§ **TASK GOAL**:
Only one stretch of lines is wanted: the line with "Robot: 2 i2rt" through the final line of the material. Restate it word for word, minus pictures.

§ **GIVEN MATERIAL**:
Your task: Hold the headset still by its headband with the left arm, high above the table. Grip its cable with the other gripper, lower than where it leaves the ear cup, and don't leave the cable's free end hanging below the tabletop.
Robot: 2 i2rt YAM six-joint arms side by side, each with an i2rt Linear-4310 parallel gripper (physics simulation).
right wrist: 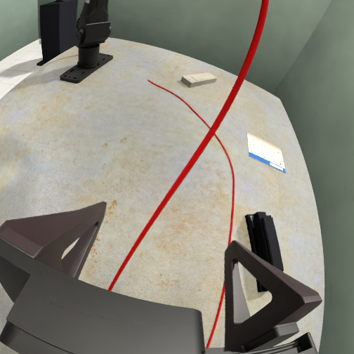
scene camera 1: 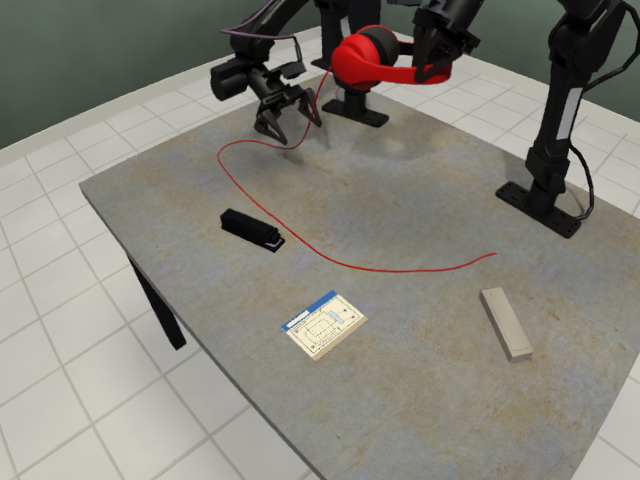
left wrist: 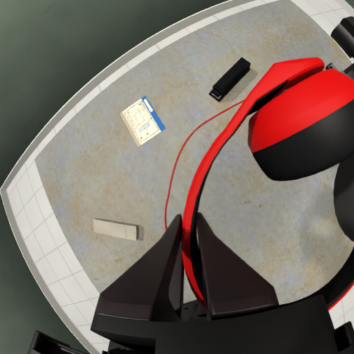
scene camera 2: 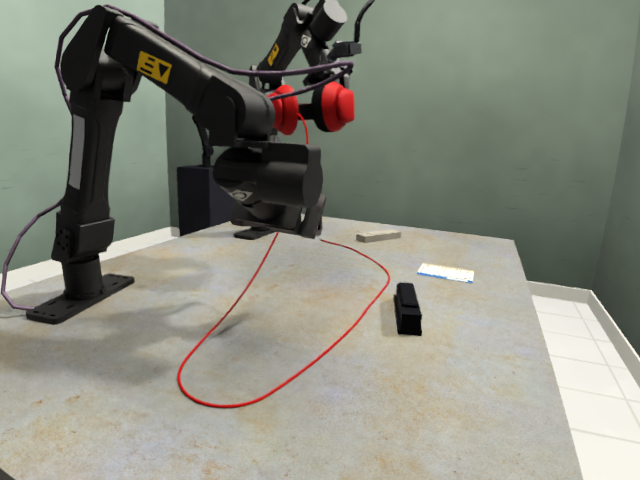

§ **WRITTEN RESPONSE**:
Robot: 2 i2rt YAM six-joint arms side by side, each with an i2rt Linear-4310 parallel gripper (physics simulation).
right wrist: 
scene camera 1: 
left wrist: 
scene camera 2: 

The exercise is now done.